El exilio del japonés



Cuando me acomodé en el asiento y ajusté el cinturón de seguridad me acordé del japonés y de mi decisión de viajar solo. Aunque él lo tomó como una traición yo necesitaba poner un poco de distancia con su historia y prestarle más atención a la mía que comenzaba a dar indicios de un posible naufragio. Necesitaba alejarme de ese lugar donde me colocó para que fuese los ojos que entendieran su pasado y que justificara como nobles cada uno de sus actos y decisiones.

Cuando cerré la  puerta de calle no escuché ni uno solo de los reproches a los que me había acostumbrado en las últimas semanas. Entendía perfectamente su búsqueda como pintor, su agotamiento como retratista, aunque alimentara en mí cierta envidia saber que hubiese vivido muy bien la vida entera con lo que cobraba por cada trabajo, por ese particular estilo de hacer emerger el brillo y las sombras del alma del retratado. Supuse que alguno de esos conflictos existenciales entre el camino del arte y la supervivencia socavaron hasta convertir en ruinas seis años de matrimonio que según su descripción fueron excelentes. No lograba asimilar el impacto de la sorpresa de haber escuchado a su mujer decir que no quería seguir con él y confesarle en la misma conversación que tenía un amante.

Mantuve mi atención en su relato y mi punto de vista sobre los escabrosos episodios ocurridos durante su estancia en aquella solitaria casa de la montaña, sitio en el que encalló luego de miles de kilómetros conduciendo sin rumbo y sin dejar de pensar en otra cosa que en su mujer acostándose con otro hombre y el fin de su matrimonio, hasta que apareció un viejo amigo de la infancia para ofrecerle la casa donde había vivido su padre hasta ser internado en un geriátrico de Tokio con una avanzada demencia senil que había corroído su memoria. No me sorprendió que en ese estado de enajenación, el japonés,  haya tenido un encuentro sexual con una desconocida que encontró en la ruta y a la que, dentro de un juego que le propuso la mujer,  casi termina asfixiando con una cinta de seda al momento de llegar al orgasmo. Era otra persona distinta a la que conocí cuando descendió a ese extraño pozo tapiado durante siglos. Su relato sobre la estrechez de las paredes y la oscuridad me provocaron una sensación de asfixia que me obligó a suplicarle que no continuase.
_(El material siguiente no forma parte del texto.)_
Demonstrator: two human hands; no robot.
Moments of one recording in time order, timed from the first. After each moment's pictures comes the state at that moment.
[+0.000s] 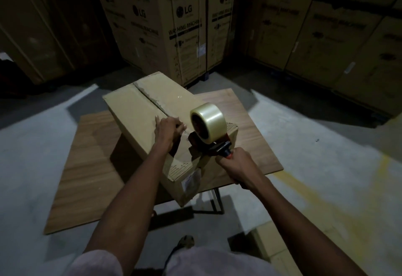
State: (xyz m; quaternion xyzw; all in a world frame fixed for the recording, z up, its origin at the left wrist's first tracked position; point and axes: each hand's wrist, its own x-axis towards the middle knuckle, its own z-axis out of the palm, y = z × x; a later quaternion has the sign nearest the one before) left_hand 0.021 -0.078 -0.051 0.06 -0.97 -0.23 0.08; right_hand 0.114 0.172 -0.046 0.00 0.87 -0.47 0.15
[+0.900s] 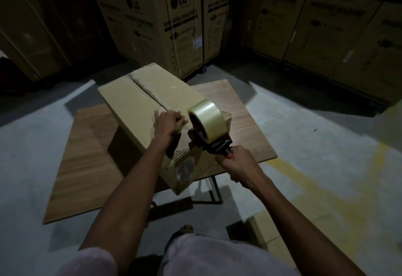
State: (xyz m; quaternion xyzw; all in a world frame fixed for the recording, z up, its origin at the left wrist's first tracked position) left_hand 0.040 -0.049 -0.050 0.04 -0.97 -0.23 0.08; right_hand 0.153 0.197 -0.038 0.00 0.89 -0.44 0.14
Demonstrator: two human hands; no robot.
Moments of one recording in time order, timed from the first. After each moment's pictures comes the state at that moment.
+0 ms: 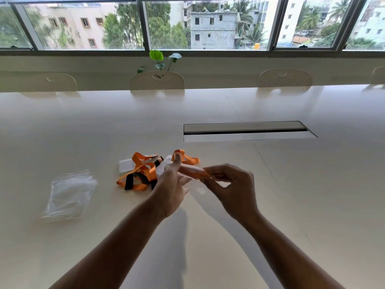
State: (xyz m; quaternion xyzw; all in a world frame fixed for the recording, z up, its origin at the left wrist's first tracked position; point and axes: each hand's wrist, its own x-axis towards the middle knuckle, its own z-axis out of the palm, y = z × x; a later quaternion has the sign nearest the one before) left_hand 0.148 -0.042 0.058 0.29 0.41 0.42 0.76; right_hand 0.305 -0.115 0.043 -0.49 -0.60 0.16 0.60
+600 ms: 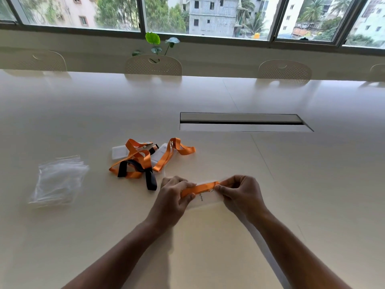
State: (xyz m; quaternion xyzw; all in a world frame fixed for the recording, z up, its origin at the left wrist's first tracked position) left_hand 0.129 -0.072 -0.028 0.82 0.43 0.31 0.21; right_hand 0.350 -0.122 -0.009 -0.66 -0.43 0.36 0.50
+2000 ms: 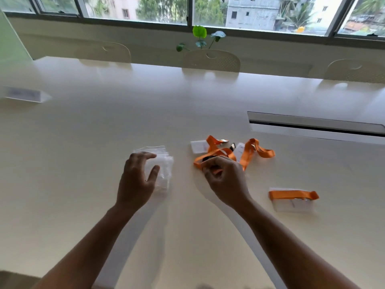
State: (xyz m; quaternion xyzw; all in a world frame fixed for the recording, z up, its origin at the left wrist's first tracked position) left_hand -0.161 -0.014 -0.004 0.70 0.59 0.39 0.09; right_hand 0.091 -0.031 0.009 -0.58 -0.66 0.17 0.44
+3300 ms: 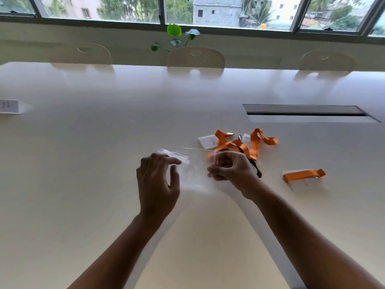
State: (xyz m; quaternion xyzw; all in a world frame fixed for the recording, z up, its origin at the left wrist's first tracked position) left_hand -0.176 -0.022 -0.003 0.73 0.46 0.50 0.02; right_hand 0.055 -0.028 0.007 -0.55 -0.48 0.47 0.50
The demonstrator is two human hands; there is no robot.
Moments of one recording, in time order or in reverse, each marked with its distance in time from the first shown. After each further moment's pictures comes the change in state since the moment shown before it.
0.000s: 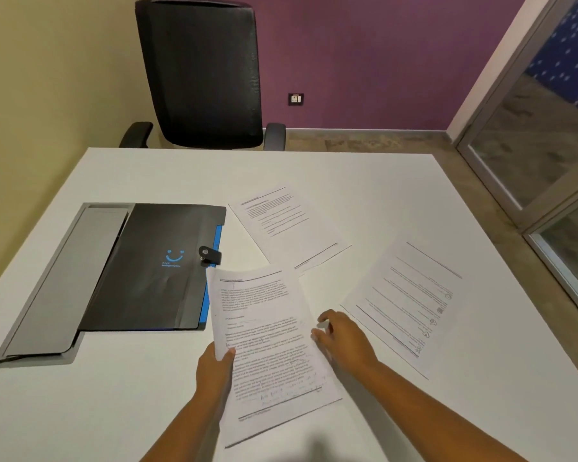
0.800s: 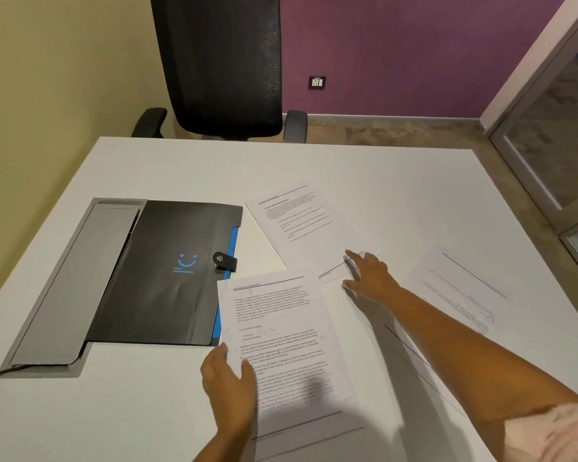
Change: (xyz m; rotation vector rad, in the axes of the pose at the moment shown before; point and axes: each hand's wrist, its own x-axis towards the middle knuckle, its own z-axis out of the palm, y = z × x) left_hand 0.024 0.006 0.024 0.295 0.435 -0.019; right_hand 0.157 -0.008 -0.052 -0.319 -0.156 0.036
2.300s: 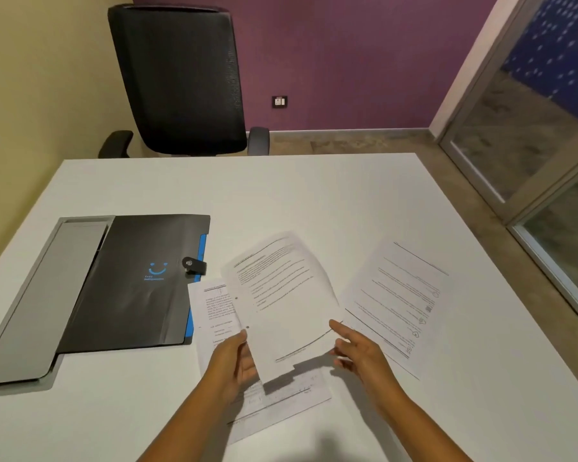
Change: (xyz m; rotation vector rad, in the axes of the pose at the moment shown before) left_hand -0.016 0.044 -0.003 -0.607 -0.668 -0.306; right_hand -0.211 -0.004 0.034 1.293 0.035 0.187
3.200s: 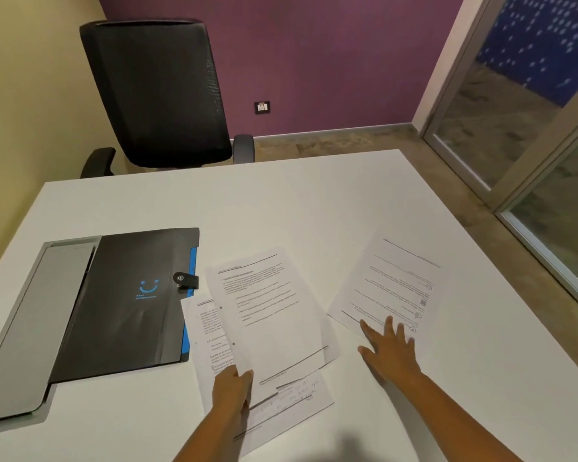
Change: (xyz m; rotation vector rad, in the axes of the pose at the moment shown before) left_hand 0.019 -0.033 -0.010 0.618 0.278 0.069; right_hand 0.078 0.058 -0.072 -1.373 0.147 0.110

Cuando regresé de mi viaje, luego de quince días sin una sola noticia sobre su estado, lo encontré en mi dormitorio esperándome en silencio. Asomaba sus extremidades inferiores bajo el doblez del cubrecama. Claramente se distinguía su presencia como la magnitud de su nombre y apellido tan particular en letras de molde: Haruki Murakami, La muerte del Comendador.